WORK REQUEST - Exact reproduction is needed for the lines from the one with "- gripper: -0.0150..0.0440" to the end of the listing below, and for no other lines.

DATA SEGMENT -
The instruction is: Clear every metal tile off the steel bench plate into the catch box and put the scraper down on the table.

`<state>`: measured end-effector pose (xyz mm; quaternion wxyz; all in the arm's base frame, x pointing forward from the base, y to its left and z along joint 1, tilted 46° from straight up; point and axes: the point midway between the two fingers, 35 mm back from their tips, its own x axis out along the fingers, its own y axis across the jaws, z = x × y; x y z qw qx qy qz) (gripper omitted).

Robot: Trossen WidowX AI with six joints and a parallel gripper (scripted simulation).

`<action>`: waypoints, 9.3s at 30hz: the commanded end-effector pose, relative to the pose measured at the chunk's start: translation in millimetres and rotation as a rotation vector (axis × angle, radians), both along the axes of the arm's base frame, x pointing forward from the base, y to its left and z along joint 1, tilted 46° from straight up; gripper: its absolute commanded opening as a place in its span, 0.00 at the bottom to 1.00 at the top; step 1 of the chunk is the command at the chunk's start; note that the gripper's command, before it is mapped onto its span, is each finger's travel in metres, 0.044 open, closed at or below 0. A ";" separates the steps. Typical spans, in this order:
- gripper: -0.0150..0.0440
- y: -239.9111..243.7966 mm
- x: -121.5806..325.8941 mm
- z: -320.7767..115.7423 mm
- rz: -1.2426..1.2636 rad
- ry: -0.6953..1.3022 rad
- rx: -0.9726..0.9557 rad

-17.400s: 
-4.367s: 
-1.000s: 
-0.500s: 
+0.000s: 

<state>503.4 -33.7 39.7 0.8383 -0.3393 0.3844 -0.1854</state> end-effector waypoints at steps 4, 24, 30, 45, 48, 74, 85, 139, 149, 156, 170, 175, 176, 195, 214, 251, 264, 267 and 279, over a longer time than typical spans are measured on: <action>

WRITTEN RESPONSE -
- gripper: -0.0150..0.0440
- y: -239.9111..243.7966 mm
- x: -121.5806..325.8941 mm
- z: -320.7767..115.7423 mm
- rz: -1.2426..1.2636 rad
- ry: -0.6953..1.3022 rad
- rx: -0.9726..0.9557 rad

-17.400s: 
-4.367s: 
-1.000s: 
-0.500s: 
+0.000s: 

<state>503.4 -33.7 39.7 0.8383 -0.3393 0.3844 -0.1854</state> end-effector waypoints at steps 4, 24, 30, 45, 48, 74, 85, 139, 149, 156, 170, 175, 176, 195, 214, 251, 264, 267 and 279, over a longer time than typical spans are measured on: <action>

Nothing further is required by the exercise.